Local Bounti (LOCL) Proxy filing summary
Event summary combining transcript, slides, and related documents.
Proxy filing summary
13 Apr, 2026Executive summary
Annual Meeting scheduled for June 10, 2026, to be held virtually, with voting on four key proposals including director elections, auditor ratification, NYSE-related share issuance, and potential adjournment.
Shareholders of record as of April 13, 2026, are eligible to vote via internet, phone, mail, or during the virtual meeting.
Board recommends voting in favor of all proposals and nominees.
Voting matters and shareholder proposals
Proposal 1: Election of two Class II directors (Mark J. Nelson and Charles R. Schwab, Jr.) for three-year terms.
Proposal 2: Ratification of WithumSmith + Brown, PC as independent auditor for 2026.
Proposal 3: Approval for issuance of up to 7,882,861 shares upon note conversion and 5,500,000 shares upon warrant exercise to U.S. Bounti, requiring NYSE shareholder approval.
Proposal 4: Adjournment of the meeting if more votes are needed for any proposal.

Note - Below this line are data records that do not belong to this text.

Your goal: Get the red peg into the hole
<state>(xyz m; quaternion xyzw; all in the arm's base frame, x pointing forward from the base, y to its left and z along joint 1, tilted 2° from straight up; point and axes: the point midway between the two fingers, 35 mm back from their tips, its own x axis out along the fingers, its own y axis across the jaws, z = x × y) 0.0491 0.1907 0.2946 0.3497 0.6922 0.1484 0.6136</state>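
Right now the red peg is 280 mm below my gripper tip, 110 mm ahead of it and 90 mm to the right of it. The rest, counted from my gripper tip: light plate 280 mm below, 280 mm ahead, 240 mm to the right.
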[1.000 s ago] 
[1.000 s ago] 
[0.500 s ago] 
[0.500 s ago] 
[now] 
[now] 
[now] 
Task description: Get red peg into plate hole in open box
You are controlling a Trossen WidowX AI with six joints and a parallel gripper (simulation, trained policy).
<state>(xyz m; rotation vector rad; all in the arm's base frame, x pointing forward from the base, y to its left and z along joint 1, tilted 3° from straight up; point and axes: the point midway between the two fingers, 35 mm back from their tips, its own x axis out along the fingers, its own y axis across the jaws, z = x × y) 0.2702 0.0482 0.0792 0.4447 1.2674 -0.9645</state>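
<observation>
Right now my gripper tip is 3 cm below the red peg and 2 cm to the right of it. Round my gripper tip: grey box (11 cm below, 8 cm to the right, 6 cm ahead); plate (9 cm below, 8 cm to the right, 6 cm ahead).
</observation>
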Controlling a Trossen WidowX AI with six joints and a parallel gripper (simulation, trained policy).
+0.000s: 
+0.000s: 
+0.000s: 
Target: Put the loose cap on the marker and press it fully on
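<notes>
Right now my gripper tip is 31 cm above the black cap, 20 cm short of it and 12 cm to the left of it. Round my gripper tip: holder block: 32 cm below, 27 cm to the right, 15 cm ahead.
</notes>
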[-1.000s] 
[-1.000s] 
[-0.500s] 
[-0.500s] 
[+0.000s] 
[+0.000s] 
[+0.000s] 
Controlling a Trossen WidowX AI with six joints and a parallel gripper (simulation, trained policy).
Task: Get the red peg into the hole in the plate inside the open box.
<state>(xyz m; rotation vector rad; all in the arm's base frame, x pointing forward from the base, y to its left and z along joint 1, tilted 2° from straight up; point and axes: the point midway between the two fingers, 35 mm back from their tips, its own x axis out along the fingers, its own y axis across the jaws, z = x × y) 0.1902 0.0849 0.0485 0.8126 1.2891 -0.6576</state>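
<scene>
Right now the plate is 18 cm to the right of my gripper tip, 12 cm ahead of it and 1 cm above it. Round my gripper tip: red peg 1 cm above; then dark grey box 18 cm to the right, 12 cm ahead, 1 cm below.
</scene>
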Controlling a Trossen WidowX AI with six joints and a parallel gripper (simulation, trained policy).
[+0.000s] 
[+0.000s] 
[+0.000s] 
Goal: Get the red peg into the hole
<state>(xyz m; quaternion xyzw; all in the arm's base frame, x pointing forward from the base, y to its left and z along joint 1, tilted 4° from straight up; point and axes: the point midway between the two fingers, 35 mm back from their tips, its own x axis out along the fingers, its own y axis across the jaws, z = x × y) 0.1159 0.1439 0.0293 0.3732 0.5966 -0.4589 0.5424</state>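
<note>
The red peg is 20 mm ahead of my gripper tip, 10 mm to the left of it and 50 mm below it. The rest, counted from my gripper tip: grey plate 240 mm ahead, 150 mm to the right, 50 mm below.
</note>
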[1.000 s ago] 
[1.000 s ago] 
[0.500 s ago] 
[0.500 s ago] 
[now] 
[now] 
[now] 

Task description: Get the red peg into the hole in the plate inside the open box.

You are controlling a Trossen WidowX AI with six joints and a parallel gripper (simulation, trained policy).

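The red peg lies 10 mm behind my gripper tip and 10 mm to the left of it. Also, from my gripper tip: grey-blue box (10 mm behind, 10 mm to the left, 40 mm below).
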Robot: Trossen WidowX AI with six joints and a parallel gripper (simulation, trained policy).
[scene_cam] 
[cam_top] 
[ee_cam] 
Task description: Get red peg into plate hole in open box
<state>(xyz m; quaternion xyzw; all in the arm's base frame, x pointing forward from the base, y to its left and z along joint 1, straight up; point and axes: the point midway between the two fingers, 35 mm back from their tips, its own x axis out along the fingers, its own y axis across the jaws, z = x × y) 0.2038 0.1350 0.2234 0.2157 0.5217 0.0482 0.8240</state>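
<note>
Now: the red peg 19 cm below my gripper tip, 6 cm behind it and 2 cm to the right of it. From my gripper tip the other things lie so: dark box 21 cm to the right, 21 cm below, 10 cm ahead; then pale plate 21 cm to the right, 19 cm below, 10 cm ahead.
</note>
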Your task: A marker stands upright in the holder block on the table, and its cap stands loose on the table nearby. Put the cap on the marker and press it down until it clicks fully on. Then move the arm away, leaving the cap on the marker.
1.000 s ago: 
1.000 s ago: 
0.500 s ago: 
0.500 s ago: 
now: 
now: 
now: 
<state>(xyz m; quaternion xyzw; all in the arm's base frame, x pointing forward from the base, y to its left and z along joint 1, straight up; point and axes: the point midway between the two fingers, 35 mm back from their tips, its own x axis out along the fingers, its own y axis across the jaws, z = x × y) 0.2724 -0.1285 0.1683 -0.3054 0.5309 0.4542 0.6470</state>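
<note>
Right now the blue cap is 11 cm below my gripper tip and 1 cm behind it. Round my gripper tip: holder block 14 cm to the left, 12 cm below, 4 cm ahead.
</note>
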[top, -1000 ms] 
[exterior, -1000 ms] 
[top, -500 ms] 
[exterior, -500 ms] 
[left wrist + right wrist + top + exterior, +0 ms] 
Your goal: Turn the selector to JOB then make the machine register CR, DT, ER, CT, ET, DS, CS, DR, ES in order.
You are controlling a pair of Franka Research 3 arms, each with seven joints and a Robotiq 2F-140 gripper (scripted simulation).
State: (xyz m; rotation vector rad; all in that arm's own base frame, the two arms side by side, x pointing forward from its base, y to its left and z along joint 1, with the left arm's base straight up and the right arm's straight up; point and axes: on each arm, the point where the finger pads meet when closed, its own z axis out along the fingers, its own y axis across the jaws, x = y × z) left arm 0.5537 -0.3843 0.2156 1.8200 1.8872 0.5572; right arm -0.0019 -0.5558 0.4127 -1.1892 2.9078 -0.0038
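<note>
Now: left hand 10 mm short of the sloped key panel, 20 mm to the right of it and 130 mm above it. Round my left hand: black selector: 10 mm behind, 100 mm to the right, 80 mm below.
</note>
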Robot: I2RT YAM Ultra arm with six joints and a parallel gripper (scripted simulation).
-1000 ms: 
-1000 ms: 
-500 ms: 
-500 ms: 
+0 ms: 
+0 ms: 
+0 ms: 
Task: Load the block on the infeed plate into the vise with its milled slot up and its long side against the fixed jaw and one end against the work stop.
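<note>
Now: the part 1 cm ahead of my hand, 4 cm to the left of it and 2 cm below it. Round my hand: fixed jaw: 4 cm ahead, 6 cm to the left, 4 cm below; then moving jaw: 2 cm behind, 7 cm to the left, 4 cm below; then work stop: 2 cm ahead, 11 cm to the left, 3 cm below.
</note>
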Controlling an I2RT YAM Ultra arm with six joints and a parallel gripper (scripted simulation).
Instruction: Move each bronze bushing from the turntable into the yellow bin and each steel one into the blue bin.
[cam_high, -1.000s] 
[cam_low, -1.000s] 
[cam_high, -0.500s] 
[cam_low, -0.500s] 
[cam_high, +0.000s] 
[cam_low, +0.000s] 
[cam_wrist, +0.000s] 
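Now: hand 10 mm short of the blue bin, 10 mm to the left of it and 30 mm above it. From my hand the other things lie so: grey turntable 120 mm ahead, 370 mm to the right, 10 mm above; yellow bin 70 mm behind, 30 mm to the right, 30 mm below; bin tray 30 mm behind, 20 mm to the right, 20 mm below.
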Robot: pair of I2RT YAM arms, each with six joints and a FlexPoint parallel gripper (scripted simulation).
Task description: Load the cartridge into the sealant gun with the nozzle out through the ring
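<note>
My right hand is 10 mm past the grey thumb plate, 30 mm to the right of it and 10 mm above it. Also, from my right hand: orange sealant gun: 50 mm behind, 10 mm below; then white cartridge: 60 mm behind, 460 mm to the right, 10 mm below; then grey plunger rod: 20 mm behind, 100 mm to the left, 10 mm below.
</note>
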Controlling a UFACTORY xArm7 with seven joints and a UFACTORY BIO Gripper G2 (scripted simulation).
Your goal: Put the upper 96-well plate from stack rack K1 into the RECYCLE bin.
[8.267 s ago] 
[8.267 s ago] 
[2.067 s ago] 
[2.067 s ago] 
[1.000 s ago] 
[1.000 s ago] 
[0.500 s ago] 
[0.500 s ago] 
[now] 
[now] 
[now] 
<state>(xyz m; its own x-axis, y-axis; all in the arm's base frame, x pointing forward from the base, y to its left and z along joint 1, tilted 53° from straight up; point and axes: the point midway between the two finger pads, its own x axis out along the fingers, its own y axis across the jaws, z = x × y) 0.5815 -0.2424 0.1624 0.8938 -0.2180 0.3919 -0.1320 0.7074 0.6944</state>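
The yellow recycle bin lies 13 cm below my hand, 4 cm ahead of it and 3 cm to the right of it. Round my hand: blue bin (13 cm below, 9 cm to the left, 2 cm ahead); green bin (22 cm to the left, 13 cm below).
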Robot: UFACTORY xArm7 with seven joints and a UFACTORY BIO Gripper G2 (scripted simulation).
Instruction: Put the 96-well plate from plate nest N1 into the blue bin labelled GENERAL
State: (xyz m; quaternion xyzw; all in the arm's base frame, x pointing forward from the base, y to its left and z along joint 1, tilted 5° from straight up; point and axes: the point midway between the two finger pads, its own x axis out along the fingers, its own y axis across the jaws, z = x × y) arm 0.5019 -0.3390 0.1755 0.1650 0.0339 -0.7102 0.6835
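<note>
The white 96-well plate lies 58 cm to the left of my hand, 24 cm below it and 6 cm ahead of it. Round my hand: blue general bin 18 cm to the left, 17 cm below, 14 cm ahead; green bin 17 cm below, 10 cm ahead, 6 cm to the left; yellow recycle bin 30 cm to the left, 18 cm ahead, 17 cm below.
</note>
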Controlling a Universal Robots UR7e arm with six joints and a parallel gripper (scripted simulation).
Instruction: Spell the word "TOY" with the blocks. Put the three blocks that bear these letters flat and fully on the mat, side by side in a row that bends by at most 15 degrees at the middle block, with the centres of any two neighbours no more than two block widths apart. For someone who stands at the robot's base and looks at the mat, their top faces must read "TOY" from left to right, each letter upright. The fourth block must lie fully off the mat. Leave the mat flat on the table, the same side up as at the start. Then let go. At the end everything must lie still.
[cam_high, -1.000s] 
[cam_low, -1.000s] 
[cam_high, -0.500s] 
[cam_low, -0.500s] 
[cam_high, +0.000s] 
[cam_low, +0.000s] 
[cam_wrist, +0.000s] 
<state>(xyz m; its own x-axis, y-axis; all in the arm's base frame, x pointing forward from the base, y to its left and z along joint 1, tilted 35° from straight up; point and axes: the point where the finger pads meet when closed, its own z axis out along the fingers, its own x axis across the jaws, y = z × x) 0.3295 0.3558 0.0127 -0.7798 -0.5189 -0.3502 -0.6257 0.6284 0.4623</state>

Shareholder proposals for the 2027 meeting must be submitted by December 24, 2026, for inclusion in proxy materials.
Board of directors and corporate governance
Board consists of eight directors divided into three staggered classes; five are independent under NYSE standards.
Board leadership includes an Executive Chairman and a lead independent director.
Board committees: Audit, Compensation, and Nominating & Corporate Governance, all with independent members.
Directors are expected to attend at least 75% of meetings and are encouraged to attend annual meetings.
Code of Business Conduct and Ethics, Corporate Governance Guidelines, and Insider Trading Policy are in place.